The quiet but important news from the Federal Reserve this week was the start of Quantitative Easing (QE)… just after they finished months of Quantitative Tightening… and even though they aren’t calling it QE.
The Fed Quietly Announces It’s No Longer Steering the Ship
That’s one of several big implications of a dry ‘implementation note’ on its Treasury purchases.
By Joseph C. Sternberg, The Wall Street Journal, Dec. 18, 2025
…
Most attention after the meeting focused on Mr. Powell’s interest-rate cut, the sixth since September 2024, totaling 1.75 percentage points. But the Fed also announced (via a dry “implementation note”) that it will buy roughly $40 billion in short-term Treasury bills over the next month, and an indeterminate (but probably similar) monthly amount until at least April. There’s reason to believe that if the Fed has started expanding its balance sheet again, it will continue indefinitely…
This new “ample-reserves regime” has far-reaching, sometimes hard-to-measure consequences. Because of the way post-2008 financial regulations account for reserves in calculating financial risk, high reserve balances can (counterintuitively) gum up lending to Main Street and discourage banks from trading Treasurys. Now another risk is coming into view: The Fed losing control of its own balance sheet…
Reductions in Fed asset holdings require its liabilities to shrink as well, and this carries the danger that commercial-bank reserve deposits may at some point fall below the level banks think they need. No one is quite sure where that line is. But if reserve deposits fall below it, interest rates could go haywire in the market for overnight lending where banks borrow from each other if they need more reserves—shooting far past the target the Fed sets for this, the federal-funds rate.

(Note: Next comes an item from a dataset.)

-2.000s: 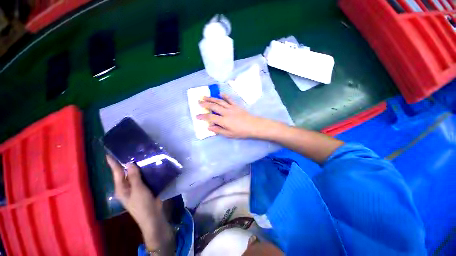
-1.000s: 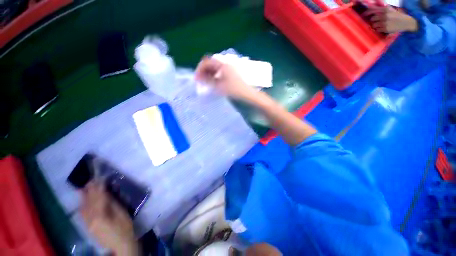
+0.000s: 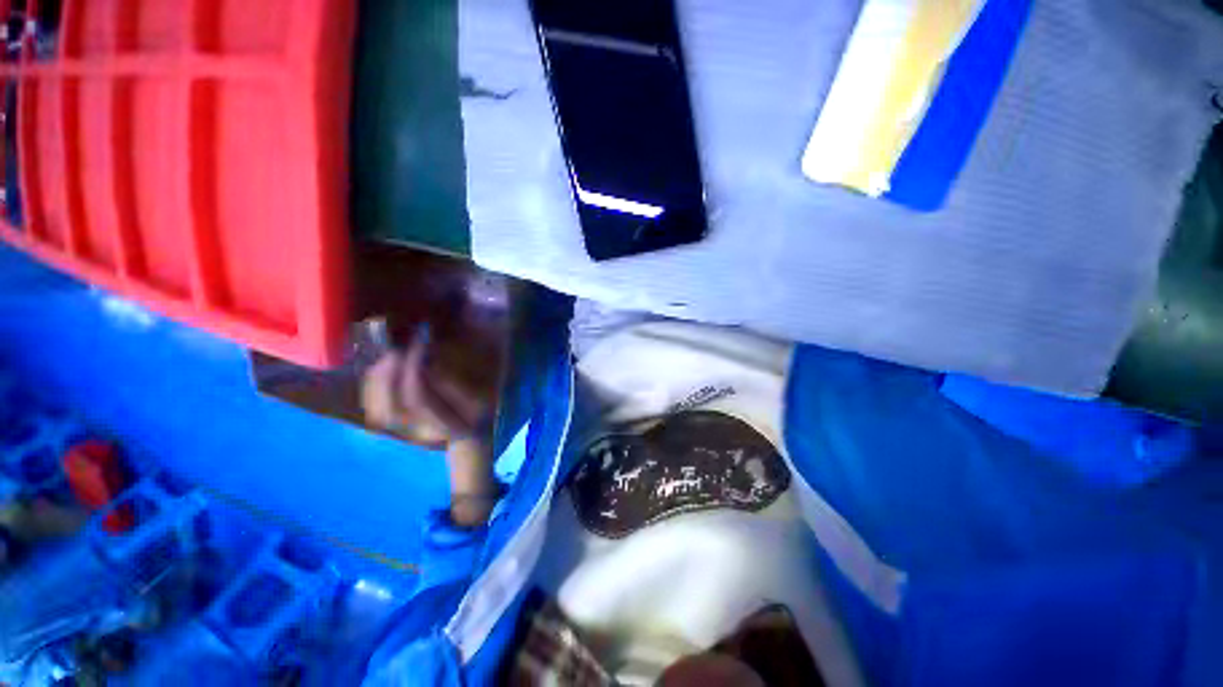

This happened in autumn 2019, and officials now seem to be worried by recent similar signs of unrest in that interbank market… [end quote]
These signs of unrest are showing up in increased Financial Stress even though Financial Conditions in money markets, debt and equity markets, and the traditional and “shadow” banking systems are loose and getting looser.
The options market thinks that there will be no fed funds rate cut in January 2026 but is divided about March. The FOMC is divided about whether to hold rates steady or cut. Nobody believes that the BLS provided accurate inflation rates after the long government shutdown in late 2025. The sudden drop in the inflation rate was unexpected.
https://www.cmegroup.com/markets/interest-rates/cme-fedwatch-tool.html
The bond market doesn’t believe it. Even though the overnight fed funds rate was cut the longer-term Treasury yields rose. The Treasury yield curve steepened. The 10-year Treasury real yield fell. The TIPS yield rose.
The stock indexes are still in a rising trend (with noise). The Fear & Greed Index has recovered to Neutral. The trade is mildly risk-on. VIX is low.
Gold, silver and copper are on a tear. USD is stable within a channel established after the sudden drop in April 2025. Bitcoin has not recovered from its recent plunge. Oil is stable within a channel established in June 2025.